Wolf looks to China, U.S.

  • 2010-10-13
  • From wire reports

TALLINN - Wolf Group, Estonia’s largest maker of building materials, wants to sell its insulation foams and sealants in China and the U.S. for the first time to reduce dependence on neighboring Russia, where it is the market leader, reports Bloomberg. The Tallinn-based company, which exports brands such as Krimelte and Penosil to more than 30 countries, is “actively working” to enter the Chinese market where it sees opportunities in higher-end products, Chairman Jaan Puusaag said in an interview.

“It is a matter of ‘when,’ not ‘if’ we enter the Chinese market,” Puusaag said. “Some markets have higher entry barriers. We still don’t have all the necessary certificates for U.S. entry after two years of work.”
Construction foam is among the biggest exports in Estonia, where Germany’s Henkel, the owner of the Makroflex brand, also has a plant. Estonia was the third-biggest global producer of polyurethane insulation foams in 2007 with 45 million bottles produced, behind China and the U.S., which produced 60 million bottles and 50 million bottles, respectively, Puusaag said. China’s output has probably grown since then, “but likely not multiplied.”

Wolf Group aims to grow by 50 percent in the next three years after returning to annual sales of “about” 1 billion kroons (64.1 million euros) this year, the level it first achieved in 2008.
“Two years ago we projected that we will recover to previous levels of revenue and profits in two years and that we will grow 50 percent in five years from then,” Puusaag said. “We were able to foresee there will be a slump, and what will happen after that, and the forecast has held up rather well.”

Russian sales make up about 70 percent of the group’s total, Puusaag said. The company has a market share of about 23-25 percent in Russia, including private label products, he said. The neighboring country’s building market was able to weather the global credit crisis “relatively quickly,” in part due to rising oil prices and limited use of credit in construction.
“Of course we are trying to reduce dependency on Russia through global expansion but there is no getting away from the fact that Russia is a huge market,” Puusaag said. “You can feed a wolf as much as you want, but it won’t become a bear.”
Wolf is among the five biggest producers of foams and sealants in Europe, with a market share of about 10 percent, he said.

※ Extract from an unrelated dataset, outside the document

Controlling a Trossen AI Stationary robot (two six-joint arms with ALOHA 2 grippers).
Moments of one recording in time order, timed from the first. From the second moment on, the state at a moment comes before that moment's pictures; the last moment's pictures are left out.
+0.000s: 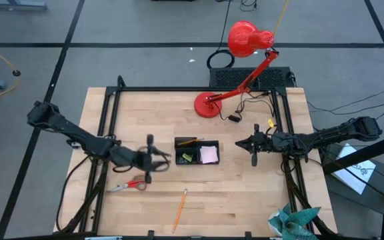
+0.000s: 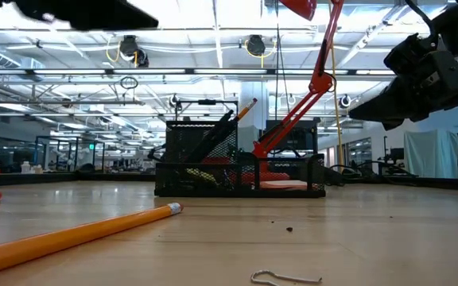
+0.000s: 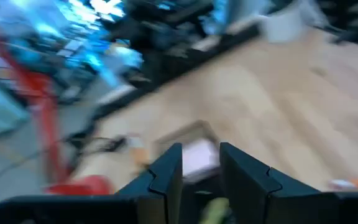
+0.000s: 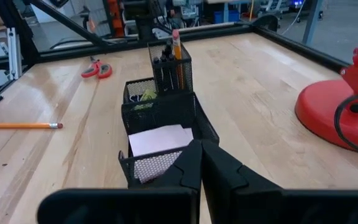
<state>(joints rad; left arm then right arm) -0.43 1.12 0.55 0.28 -0.45 0.35 0.10 0.69 0.02 0.43 0.23 0.17</state>
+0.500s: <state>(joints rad) -0.47 0.55 0.29 0.24 -0.60 0.30 0.10 0.67 0.02 0.57 0.15 0.08</state>
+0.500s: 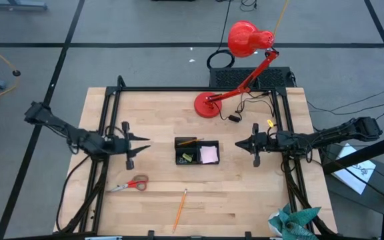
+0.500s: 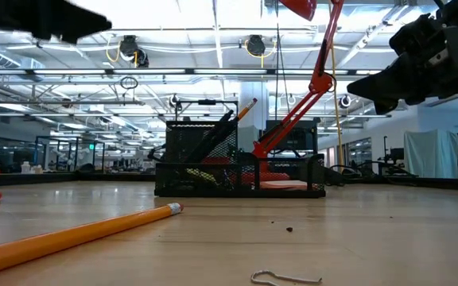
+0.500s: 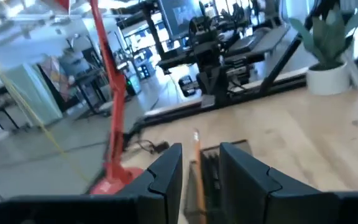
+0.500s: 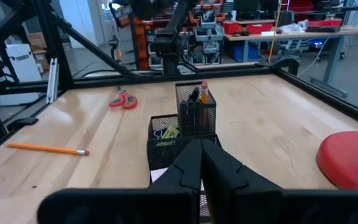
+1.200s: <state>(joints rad) -0.49 0.91 0.15 0.70 -0.56 0.10 0.10 0.67 0.02 0.57 0.15 0.06</state>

The global economic crisis hasn’t had a “noticeable” effect on the construction sector in the Nordic countries due to government support measures, while the building industry is starting to stabilize in the Baltic and Balkan countries where no such measures were used, Puusaag said. The U.K. has coped with the crisis “very well,” while demand in Germany remains at “modest levels not much different from before the crisis,” he added.
Puusaag said he wouldn’t rule out listing the company, although there is no need to sell shares to the public “at present.”